D Directly based on category IV evidence or extrapolated recommendation from category I, II or III evidence.
ILCOR & American Heart Association 2005 Levels of Evidence 4
Level 1 Randomized clinical trials or meta-analysis of multiple clinical trials with substantial treatment effects.
Level 2 Randomized clinical trials with smaller or less significant treatment effects.
Level 3 Prospective, controlled, non randomized cohort studies.
Level 4 Historic, non randomized cohort or case control studies.

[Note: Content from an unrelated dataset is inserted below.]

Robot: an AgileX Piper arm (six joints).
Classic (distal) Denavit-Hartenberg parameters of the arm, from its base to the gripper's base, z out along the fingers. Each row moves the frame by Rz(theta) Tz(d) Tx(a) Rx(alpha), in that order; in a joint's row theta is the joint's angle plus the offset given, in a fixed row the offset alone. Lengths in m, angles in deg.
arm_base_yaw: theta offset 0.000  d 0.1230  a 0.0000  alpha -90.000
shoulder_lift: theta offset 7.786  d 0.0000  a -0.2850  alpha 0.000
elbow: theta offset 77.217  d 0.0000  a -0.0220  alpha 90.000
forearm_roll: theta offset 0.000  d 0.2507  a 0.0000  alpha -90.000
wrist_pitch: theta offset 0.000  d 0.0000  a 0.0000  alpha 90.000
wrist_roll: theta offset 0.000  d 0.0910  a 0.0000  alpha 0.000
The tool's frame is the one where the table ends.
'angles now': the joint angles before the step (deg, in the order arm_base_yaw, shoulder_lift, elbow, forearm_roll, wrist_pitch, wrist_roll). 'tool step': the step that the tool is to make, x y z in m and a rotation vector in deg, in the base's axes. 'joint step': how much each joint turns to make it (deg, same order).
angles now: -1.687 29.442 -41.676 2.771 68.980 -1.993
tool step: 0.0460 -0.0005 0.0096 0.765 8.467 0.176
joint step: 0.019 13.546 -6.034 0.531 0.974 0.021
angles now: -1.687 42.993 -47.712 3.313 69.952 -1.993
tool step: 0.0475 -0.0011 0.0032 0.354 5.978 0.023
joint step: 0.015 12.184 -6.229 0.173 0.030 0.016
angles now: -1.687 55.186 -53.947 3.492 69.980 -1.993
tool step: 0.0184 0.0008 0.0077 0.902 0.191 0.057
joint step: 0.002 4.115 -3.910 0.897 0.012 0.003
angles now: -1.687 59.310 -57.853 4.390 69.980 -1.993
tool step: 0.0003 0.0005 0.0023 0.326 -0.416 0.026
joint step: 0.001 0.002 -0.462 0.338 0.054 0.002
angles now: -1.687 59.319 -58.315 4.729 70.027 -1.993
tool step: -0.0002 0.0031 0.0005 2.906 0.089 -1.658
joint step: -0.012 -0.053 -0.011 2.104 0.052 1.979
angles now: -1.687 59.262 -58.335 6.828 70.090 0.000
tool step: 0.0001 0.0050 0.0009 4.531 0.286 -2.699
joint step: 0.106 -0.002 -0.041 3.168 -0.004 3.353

Level 5 Case series, patients compiled in serial fashion, control group lacking.
Level 6 Animal studies or mechanical models.
Level 7 Extrapolations from existing data collected for other purposes, theoretical analyses.
Level 8 Rational conjecture (common sense), common practices accepted before evidence-based guidelines.
1 NHMRC, A guide to the development, implementation and evaluation of clinical practice guidelines. Canberra 1999.
2 NHMRC Additional levels of evidence and grades for recommendations for developers of guidelines. Pilot Program 2005-2007
3 WHO Guidelines in, MJA vol 182 (9) 2 May 2005, p.465.
4 AHA 2005 Guidelines for Cardiopulmonary Resuscitation (CPR) and Emergency Cardiovascular Care (ECC). Circulation, December 13, 2005.